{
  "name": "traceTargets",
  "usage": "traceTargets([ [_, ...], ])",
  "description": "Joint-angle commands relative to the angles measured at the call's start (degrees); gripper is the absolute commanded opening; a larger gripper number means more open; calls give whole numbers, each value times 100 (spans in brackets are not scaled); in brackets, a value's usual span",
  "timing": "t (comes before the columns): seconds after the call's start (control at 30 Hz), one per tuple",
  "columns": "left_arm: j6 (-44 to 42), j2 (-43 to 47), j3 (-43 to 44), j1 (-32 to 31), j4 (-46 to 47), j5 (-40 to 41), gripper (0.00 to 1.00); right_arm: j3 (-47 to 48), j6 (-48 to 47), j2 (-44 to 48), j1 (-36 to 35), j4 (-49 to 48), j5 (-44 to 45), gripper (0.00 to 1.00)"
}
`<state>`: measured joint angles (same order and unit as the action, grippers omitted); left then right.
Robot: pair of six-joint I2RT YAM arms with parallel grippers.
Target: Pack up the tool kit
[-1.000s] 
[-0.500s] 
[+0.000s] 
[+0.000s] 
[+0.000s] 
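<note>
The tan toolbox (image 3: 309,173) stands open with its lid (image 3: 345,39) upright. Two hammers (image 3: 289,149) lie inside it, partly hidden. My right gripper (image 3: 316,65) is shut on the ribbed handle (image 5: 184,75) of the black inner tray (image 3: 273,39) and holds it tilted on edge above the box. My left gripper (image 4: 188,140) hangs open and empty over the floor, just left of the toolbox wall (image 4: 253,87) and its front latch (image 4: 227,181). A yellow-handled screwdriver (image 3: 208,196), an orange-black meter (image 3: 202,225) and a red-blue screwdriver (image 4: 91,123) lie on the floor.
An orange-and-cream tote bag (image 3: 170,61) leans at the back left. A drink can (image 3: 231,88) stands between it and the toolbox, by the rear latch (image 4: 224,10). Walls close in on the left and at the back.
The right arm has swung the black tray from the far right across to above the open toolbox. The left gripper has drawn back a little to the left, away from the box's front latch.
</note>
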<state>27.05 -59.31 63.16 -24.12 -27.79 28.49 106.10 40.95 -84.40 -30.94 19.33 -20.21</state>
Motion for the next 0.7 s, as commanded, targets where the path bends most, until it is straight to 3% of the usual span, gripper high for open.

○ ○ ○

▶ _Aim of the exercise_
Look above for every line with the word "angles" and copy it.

▶ _Task output_
  "description": "Joint-angle commands relative to the angles measured at the call's start (degrees); gripper is the absolute commanded opening; a larger gripper number means more open; calls give whole numbers, each value times 100 (spans in brackets are not scaled); in brackets, a value's usual span",
`<state>`: measured joint angles (same order and unit as the action, grippers omitted); left then right.

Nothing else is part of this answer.